I'm trying to prepare a complete patch to alleviate the task of integrating the code. As I changed the signature of secureMessage & validateMessage to take message context as a parameter, there is a slight impact on the code of XwsSecurityInterceptor and its unit tests.
I hope to find enough time to complete the work tonight. In all cases I'll post an update and a list of what should be considered to complete the integration.
I've already done a slight change: I've moved the utility method that I had added to AxiomUtil to a separate class so that there is no dependency between the core module and xml security.
Expect an update from me tonight or tomorrow early in the morning.

• Moved Axiom transformation methods a new class (Wss4jUtils) to avoid dependency between the core module and xml-security.

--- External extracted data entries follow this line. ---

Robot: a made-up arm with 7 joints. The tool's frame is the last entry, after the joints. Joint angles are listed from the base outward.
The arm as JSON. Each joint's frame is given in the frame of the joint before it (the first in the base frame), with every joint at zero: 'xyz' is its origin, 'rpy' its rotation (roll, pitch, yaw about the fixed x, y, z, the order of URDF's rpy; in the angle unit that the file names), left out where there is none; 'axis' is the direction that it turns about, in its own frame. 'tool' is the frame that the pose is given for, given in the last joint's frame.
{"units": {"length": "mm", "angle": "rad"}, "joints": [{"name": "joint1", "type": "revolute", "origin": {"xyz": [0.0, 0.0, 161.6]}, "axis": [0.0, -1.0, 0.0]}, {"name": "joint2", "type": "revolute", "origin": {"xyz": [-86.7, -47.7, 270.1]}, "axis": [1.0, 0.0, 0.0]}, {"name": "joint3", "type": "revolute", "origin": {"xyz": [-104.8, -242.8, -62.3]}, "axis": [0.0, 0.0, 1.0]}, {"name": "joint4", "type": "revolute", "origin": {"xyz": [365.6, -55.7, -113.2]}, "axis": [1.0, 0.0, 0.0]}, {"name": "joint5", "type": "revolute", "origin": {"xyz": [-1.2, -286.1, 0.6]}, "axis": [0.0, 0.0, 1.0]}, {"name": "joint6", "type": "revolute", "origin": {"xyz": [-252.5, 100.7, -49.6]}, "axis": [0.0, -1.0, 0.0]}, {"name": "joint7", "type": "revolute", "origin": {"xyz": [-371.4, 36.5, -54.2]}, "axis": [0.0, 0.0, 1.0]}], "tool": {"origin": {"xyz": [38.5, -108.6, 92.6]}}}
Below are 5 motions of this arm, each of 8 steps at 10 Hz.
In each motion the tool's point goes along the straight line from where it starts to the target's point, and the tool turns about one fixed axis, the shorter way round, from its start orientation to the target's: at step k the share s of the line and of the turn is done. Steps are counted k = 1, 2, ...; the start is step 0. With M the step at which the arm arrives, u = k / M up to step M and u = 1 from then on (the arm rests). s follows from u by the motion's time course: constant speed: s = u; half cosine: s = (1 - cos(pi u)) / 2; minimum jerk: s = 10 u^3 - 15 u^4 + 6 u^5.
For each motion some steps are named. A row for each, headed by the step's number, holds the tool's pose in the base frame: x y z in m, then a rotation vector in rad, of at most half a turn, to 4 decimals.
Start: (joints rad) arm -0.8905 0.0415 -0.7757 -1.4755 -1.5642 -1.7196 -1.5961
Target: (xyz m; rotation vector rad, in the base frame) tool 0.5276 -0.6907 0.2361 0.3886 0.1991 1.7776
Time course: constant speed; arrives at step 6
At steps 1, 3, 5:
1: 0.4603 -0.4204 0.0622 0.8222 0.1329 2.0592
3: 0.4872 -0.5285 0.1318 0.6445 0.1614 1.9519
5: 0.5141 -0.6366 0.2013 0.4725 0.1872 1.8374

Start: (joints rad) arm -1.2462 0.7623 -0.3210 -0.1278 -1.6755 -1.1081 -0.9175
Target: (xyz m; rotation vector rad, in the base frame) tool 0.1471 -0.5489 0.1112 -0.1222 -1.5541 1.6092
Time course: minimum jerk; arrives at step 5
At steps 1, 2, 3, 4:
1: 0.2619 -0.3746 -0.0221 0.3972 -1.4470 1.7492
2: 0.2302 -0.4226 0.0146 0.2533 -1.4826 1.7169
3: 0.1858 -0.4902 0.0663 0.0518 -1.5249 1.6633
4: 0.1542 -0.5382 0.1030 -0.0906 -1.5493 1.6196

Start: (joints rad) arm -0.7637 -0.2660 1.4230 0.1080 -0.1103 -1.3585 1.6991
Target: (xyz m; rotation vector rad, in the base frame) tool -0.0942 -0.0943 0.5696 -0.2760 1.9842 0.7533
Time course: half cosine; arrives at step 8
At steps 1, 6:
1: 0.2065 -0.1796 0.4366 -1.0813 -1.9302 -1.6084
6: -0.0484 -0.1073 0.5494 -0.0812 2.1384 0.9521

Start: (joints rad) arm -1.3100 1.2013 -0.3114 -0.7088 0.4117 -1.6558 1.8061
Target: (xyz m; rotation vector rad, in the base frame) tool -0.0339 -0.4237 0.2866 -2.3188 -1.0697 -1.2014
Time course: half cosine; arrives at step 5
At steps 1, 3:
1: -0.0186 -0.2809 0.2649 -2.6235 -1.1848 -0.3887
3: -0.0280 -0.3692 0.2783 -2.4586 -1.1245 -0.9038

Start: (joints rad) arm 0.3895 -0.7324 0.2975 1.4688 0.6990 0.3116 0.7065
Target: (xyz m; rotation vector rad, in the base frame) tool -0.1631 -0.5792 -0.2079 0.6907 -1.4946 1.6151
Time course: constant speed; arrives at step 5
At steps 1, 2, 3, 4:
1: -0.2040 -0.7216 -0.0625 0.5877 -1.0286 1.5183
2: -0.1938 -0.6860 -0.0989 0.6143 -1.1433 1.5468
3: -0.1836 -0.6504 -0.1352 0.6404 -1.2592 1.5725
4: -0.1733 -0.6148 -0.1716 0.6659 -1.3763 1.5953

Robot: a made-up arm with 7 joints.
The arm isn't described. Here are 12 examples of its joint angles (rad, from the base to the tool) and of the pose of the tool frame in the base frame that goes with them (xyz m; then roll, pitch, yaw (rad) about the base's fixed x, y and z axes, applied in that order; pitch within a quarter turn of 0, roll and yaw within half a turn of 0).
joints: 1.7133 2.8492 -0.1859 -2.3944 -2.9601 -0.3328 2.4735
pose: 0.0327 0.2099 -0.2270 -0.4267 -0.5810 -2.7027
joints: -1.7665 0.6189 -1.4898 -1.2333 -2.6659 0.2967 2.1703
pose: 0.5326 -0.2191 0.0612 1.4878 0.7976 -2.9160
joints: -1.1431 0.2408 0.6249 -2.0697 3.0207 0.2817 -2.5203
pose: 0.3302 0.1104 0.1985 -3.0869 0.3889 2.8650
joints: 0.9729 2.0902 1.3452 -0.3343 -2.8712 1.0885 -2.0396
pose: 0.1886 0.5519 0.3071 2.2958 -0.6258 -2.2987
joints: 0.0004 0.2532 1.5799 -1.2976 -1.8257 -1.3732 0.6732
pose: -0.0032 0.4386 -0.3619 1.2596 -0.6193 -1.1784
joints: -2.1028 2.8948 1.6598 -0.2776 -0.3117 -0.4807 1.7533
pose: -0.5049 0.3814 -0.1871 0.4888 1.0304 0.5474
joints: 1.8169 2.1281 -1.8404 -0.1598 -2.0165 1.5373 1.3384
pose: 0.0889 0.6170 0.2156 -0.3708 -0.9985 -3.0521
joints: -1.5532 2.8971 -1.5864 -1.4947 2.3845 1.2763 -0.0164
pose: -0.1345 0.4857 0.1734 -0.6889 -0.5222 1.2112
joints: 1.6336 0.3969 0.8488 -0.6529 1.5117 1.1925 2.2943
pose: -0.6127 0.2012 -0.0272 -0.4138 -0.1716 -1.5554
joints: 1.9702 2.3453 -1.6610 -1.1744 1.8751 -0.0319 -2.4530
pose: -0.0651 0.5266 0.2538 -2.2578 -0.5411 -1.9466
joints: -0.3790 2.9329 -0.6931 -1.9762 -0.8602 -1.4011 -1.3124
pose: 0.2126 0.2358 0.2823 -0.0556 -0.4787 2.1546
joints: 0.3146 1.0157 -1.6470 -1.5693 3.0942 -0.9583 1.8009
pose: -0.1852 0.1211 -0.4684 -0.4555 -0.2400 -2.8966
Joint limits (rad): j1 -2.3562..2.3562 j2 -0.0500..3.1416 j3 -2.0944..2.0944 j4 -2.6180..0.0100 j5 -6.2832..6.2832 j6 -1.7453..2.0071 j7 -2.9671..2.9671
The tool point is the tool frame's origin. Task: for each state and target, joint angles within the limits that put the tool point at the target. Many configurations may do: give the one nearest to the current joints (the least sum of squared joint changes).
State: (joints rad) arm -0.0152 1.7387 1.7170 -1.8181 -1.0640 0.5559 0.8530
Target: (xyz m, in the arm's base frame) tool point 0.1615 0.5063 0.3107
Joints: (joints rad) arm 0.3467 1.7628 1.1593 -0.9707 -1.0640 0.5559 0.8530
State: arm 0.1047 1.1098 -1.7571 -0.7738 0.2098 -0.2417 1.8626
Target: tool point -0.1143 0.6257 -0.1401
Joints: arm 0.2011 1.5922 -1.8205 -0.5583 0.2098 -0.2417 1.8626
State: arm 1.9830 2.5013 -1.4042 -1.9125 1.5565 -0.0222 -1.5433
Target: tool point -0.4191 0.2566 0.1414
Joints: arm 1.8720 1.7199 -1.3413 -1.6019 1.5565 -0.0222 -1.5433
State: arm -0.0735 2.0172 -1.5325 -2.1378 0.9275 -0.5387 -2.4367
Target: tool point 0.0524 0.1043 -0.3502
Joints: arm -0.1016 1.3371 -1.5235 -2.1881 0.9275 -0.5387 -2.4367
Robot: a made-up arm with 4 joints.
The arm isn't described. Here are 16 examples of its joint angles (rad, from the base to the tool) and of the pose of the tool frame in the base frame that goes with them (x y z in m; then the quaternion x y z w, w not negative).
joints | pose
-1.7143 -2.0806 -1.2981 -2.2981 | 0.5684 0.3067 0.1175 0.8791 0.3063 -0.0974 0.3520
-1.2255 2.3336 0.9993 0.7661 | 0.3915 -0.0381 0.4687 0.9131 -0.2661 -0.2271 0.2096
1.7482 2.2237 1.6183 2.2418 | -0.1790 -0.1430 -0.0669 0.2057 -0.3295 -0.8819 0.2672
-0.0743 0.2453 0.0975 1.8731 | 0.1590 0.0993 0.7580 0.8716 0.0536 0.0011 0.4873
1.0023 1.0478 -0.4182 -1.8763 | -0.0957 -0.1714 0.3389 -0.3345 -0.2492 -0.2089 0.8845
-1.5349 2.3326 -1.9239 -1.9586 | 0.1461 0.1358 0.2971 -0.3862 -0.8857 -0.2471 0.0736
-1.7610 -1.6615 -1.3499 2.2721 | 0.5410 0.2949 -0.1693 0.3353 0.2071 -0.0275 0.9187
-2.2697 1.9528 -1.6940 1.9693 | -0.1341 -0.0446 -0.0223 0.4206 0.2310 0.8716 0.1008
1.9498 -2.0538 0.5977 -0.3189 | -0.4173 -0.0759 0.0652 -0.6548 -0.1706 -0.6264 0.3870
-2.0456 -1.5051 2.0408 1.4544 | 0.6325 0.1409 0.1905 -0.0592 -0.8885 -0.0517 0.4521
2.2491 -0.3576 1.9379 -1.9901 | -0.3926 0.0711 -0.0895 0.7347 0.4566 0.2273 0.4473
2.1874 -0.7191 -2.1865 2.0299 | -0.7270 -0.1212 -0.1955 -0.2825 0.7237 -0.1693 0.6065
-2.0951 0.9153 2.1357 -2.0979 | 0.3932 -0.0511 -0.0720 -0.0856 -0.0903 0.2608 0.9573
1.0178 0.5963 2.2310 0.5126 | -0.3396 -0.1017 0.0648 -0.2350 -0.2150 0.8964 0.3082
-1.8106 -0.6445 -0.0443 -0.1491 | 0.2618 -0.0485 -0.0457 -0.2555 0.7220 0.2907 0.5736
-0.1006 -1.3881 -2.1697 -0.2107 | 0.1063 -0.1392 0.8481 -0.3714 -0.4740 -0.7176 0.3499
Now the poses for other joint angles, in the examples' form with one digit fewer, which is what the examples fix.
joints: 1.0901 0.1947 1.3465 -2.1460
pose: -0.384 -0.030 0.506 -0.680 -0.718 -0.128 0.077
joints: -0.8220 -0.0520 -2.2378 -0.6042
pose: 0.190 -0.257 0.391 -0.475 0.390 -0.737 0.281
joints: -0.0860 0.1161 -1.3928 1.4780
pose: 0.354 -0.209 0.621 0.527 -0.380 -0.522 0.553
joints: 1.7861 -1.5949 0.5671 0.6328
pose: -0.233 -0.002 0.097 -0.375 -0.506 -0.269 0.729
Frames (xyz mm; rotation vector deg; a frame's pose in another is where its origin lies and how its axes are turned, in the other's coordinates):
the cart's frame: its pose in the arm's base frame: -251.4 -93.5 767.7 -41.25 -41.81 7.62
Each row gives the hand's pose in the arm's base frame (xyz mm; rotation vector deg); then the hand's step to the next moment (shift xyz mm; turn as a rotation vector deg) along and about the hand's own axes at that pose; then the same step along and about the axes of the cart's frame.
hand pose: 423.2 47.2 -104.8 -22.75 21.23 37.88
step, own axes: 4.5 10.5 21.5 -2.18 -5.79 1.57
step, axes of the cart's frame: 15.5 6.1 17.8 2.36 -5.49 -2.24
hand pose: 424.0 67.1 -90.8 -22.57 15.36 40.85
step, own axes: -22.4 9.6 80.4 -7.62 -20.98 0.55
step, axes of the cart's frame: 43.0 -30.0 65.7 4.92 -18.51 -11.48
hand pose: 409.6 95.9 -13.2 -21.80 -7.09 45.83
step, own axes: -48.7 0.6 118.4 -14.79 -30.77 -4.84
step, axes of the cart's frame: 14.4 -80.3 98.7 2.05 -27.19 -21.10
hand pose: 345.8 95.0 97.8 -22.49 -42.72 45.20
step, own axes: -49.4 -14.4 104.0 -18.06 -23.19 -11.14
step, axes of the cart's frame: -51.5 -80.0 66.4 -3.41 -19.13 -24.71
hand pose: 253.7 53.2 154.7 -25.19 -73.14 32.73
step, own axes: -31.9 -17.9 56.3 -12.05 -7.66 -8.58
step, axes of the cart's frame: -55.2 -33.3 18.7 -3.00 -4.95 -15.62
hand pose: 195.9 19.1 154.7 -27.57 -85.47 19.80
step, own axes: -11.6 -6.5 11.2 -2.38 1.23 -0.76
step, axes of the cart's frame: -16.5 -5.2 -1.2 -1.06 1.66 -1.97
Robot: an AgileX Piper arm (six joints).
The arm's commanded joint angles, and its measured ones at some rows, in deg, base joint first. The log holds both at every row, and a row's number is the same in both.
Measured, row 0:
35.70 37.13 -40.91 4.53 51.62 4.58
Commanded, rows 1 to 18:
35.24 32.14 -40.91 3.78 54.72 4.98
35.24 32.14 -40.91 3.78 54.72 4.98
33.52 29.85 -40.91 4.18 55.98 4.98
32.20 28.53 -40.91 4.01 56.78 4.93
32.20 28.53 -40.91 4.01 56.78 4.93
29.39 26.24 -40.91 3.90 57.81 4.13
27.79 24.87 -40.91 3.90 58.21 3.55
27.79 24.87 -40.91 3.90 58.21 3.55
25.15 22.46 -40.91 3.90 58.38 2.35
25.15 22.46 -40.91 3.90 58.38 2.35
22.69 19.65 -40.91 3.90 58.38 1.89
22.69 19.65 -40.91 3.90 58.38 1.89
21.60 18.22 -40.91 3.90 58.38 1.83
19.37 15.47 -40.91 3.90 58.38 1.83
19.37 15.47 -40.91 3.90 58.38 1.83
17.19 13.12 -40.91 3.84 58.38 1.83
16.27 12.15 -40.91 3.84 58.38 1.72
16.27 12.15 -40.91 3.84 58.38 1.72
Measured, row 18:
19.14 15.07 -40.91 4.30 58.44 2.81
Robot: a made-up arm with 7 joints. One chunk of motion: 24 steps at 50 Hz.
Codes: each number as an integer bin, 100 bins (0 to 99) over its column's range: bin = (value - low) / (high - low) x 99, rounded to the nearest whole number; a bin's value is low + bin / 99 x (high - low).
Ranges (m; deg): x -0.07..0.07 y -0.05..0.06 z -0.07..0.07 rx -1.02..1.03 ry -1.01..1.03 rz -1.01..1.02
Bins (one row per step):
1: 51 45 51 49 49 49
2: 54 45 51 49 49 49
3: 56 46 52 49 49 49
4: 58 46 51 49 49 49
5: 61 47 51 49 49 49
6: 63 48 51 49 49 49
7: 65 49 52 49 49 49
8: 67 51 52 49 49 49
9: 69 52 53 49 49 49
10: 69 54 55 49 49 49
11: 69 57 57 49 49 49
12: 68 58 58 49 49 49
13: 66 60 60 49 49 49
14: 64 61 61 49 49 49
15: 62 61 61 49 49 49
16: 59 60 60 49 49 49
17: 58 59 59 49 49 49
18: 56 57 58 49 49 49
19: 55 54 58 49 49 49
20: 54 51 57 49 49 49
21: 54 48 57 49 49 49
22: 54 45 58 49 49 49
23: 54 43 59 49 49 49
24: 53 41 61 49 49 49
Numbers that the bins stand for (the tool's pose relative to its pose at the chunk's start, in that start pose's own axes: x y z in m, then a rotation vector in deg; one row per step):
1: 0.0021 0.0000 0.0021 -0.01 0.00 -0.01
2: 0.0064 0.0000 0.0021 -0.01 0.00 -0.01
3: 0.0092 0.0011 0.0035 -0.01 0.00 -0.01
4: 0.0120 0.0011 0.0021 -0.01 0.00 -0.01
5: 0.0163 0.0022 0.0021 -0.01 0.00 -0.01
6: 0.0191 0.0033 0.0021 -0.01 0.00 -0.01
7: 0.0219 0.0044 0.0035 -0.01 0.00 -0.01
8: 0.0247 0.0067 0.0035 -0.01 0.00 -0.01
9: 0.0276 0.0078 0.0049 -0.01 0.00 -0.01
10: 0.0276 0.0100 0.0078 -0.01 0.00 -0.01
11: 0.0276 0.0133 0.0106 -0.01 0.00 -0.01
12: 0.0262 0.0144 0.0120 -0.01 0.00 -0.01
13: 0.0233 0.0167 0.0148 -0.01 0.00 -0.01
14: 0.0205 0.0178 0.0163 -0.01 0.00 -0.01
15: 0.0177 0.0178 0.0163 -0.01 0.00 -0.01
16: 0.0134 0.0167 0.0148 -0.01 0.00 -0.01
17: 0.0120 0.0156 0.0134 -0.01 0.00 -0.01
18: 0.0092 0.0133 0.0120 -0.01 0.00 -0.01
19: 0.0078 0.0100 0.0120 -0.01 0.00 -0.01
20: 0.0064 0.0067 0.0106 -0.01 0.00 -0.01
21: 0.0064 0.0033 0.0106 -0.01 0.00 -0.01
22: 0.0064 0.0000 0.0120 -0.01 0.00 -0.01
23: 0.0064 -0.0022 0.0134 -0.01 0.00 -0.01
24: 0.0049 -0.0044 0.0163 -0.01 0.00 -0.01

The archive contains a patch of the modified spring-ws classes (security module):

• made AbstractWsSecurityInterceptor.WS_SECURITY_NAME protected
• changed the signature of validateMessage & secureMessage to take MessageContext as a parameter.
• moved AbstractCallbackHandler to org.springframework.ws.soap.security
• modified xwss classes and unit tests in accordance.

Remarks:

• I tested the various Wss4j functionalities with Bouncy Castle.
• Each unit test consists of a base test case containing all the code, a Saaj subclass and an Axiom subclass.

That's what I can think of for the moment. I you need more details or help please let me know.

Note that the WSS4J still needs full reference documentation (SWS-282), coming in 1.5 RC1.
In the mean time, the airline spring-ws client uses WSS4J for UsernameToken authentication, so you look there.